_Saved entries_
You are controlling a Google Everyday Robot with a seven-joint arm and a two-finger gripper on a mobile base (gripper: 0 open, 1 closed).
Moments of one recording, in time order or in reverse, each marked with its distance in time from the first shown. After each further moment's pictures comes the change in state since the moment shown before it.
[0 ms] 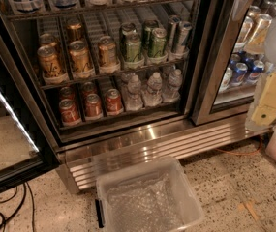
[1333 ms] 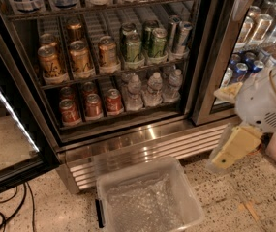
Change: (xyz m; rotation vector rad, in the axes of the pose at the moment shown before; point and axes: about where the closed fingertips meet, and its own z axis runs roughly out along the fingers) arm -0.029 0.062 0.077 -0.099 -0.290 0.083
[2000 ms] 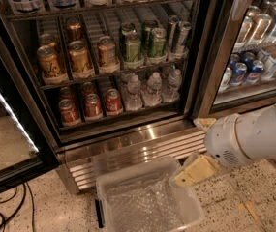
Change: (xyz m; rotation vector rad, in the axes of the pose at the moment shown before) arm 0.007 0.022 0.092 0.017 -0.189 0.195
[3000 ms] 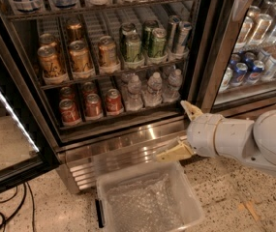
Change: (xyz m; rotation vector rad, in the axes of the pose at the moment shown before) arm -0.035 -0.055 0.054 0.205 -0.304 -0.119
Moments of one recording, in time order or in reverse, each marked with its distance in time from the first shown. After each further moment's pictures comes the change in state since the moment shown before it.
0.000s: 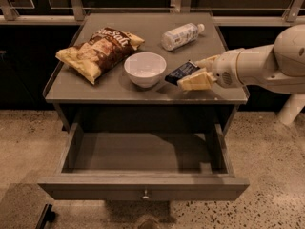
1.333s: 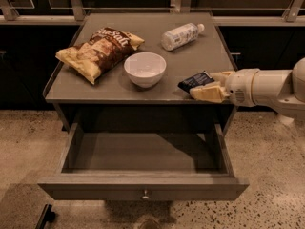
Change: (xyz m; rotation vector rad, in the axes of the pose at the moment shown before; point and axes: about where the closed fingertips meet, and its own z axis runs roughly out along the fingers) arm 0.043 0.000 -0.015 0.018 -0.063 0.123
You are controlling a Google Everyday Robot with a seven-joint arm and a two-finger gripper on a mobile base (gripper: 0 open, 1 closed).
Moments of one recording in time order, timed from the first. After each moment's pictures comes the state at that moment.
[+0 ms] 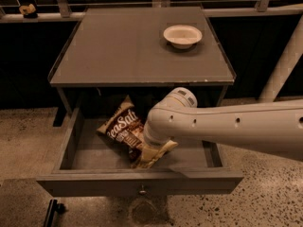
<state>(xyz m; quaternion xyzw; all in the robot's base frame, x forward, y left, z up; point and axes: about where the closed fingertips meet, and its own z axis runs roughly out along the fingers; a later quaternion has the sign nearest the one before) 0.550 -0.007 0.629 -0.63 0.75 -0.01 0.21</state>
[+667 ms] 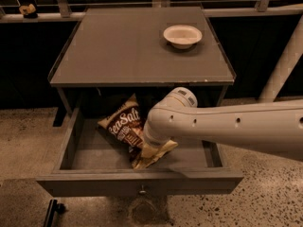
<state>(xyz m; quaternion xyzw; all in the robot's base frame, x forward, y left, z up) 0.550 -0.007 0.629 -0.63 0.75 -0.01 0.21</state>
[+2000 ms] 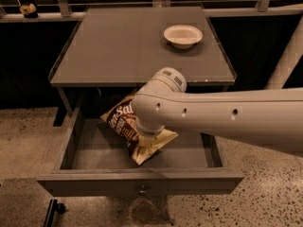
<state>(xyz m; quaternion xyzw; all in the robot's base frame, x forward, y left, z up) 0.547 0.001 0.686 -0.65 0.74 -0.06 0.18</state>
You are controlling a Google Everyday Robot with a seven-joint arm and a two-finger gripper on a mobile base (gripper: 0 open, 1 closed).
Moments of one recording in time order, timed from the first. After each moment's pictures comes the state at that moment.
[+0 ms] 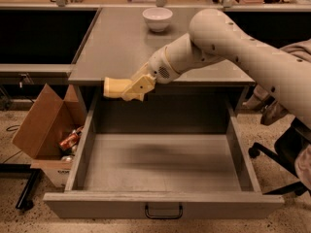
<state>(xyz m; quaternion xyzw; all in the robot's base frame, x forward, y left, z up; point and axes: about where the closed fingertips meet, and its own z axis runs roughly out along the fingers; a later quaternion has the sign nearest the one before) 0.622 0.044 0.843 -0.53 0.73 0.27 0.34</state>
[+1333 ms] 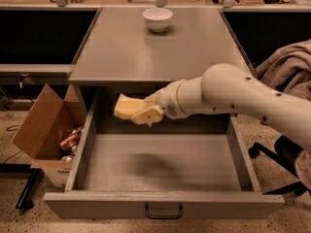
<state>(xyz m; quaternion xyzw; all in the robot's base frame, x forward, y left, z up) 0.572 0.007 0.800 -0.44 0.77 0.20 0.41</state>
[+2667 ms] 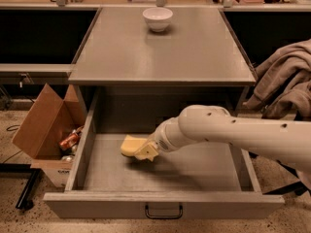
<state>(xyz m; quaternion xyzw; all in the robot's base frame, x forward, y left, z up) 0.545 0.001 0.650 -0.43 0.84 0.17 0.29</state>
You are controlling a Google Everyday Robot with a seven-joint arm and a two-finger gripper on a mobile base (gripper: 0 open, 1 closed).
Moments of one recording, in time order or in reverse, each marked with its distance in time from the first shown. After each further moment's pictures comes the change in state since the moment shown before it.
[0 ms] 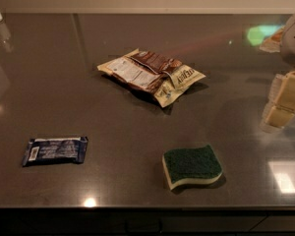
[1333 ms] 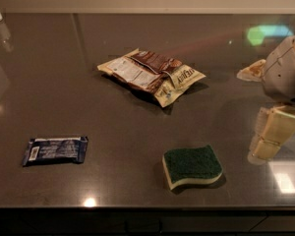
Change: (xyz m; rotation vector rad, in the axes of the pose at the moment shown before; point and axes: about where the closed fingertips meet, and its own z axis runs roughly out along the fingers) arm -0.015 0.047 0.036 -0.099 -0.091 -0.100
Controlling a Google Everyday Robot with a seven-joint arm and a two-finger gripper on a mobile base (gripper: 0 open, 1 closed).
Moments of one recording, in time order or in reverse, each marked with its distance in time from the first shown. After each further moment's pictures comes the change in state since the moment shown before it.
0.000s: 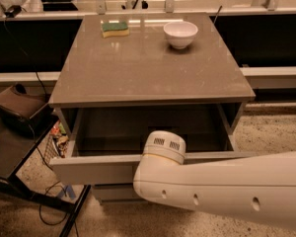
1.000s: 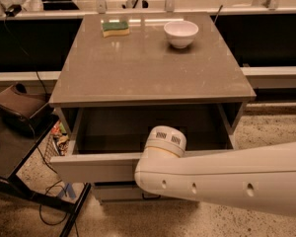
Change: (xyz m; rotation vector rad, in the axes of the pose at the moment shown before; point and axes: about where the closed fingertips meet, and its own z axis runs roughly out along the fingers) arm -0.005 -0.008 0.012 -0.019 -0.034 -0.012
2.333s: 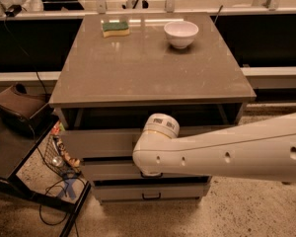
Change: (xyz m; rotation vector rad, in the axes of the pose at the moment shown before) arm -0.013 -0.039 0.039 -0.014 -0.053 -0.048
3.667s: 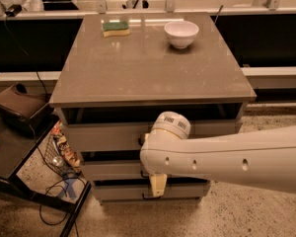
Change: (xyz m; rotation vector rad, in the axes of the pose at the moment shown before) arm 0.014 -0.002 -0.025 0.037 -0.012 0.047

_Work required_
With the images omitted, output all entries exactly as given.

_Solution to the problem_
You are controlling a Google Everyday Robot with a seven-joint arm and a two-finger gripper on a mobile base (gripper: 0 open, 1 closed).
Moments of one recording, in time order or in reverse, each marked with its distance in time from the first shown. After each further moment's pictures comes the change in state since the moment shown before it.
[0 ms] 
[1333 ms] 
Change: (xyz m; rotation vector rad, in the axes of the pose at the moment shown before; point and axes: about where the closed fingertips meet, and its own z axis runs roughly out along the fingers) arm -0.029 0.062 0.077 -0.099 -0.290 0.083
[2000 ms] 
Change: (xyz m; rotation vector rad, in the axes of the pose at the moment shown before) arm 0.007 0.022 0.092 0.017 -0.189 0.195
[3000 ms] 
Change: (xyz m; rotation vector rad, in the axes of the pose at the moment shown before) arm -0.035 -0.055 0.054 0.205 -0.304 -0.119
Moments of one recording, in time order or in reverse, each marked with its distance in time from the first shown. After each further moment's pictures comes the change in state since the moment shown before it.
0.000s: 
1.333s: 
Change: (xyz m; rotation vector rad, in the axes of the pose at the moment shown before; point and axes: about where the closed fingertips meet, and its own z axis runs roughly out along the fingers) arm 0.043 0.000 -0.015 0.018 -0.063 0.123
You are controlling a Google Everyday Robot with a seven-joint arm and a two-finger gripper on a mobile base (gripper: 0 open, 1 closed).
Moments of one recording in time order, timed from the first. After each moment's pictures comes the state at that moment.
[+0 ms] 
<state>(xyz m; quaternion xyzw; all in the robot's base frame, x forward, y left, z up; point and axes: about where the closed fingertips meet, and its own z axis runs roughly out along the fingers; a later quaternion has the sign nearest the one before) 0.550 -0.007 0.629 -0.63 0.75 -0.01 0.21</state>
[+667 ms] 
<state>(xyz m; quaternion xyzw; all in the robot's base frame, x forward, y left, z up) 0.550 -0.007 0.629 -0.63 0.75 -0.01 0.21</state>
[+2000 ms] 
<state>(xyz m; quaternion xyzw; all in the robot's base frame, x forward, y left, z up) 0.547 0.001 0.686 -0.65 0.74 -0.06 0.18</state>
You are controlling a Google Everyday Robot with a seven-joint arm and a two-finger gripper on a mobile base (gripper: 0 open, 1 closed).
Moments of one recording in time order, timed from the first. After each moment's pictures comes the state at that moment.
[+0 ms] 
<state>(xyz m; quaternion xyzw; all in the robot's base frame, x forward, y left, z up; point and axes: about where the closed fingertips meet, and its own z axis runs roughly out along the fingers; a later quaternion has the sign nearest the one before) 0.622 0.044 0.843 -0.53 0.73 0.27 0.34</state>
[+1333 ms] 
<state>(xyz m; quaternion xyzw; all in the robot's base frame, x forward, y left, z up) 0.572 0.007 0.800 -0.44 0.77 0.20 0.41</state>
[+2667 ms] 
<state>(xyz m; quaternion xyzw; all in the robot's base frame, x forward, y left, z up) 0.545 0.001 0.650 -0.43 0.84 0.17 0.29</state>
You are controlling a Google Everyday Robot with a seven-joint arm and a two-finger gripper on a mobile base (gripper: 0 open, 1 closed).
Moments of one recording, in time order or in reverse, each marked with its distance in time from the first shown. After each further moment's pictures comes the change in state since the moment shown before it.
[0 ms] 
[1333 ms] 
Change: (xyz m; rotation vector rad, in the axes of the pose at the moment shown before; point and axes: about where the closed fingertips meet, and its own z axis runs roughly out along the fingers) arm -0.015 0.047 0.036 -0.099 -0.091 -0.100
Controlling a Google Everyday Robot with a seven-joint arm and a two-finger gripper on a mobile base (gripper: 0 open, 1 closed).
Moments of one recording, in time order or in reverse, each marked with its distance in time from the first shown. After each further moment's pictures comes the change in state since the moment shown before it.
0.000s: 
1.000s: 
Change: (xyz m; rotation vector rad, in the axes of the pose at the moment shown before; point and axes: about where the closed fingertips meet, and its own z axis runs roughly out along the fingers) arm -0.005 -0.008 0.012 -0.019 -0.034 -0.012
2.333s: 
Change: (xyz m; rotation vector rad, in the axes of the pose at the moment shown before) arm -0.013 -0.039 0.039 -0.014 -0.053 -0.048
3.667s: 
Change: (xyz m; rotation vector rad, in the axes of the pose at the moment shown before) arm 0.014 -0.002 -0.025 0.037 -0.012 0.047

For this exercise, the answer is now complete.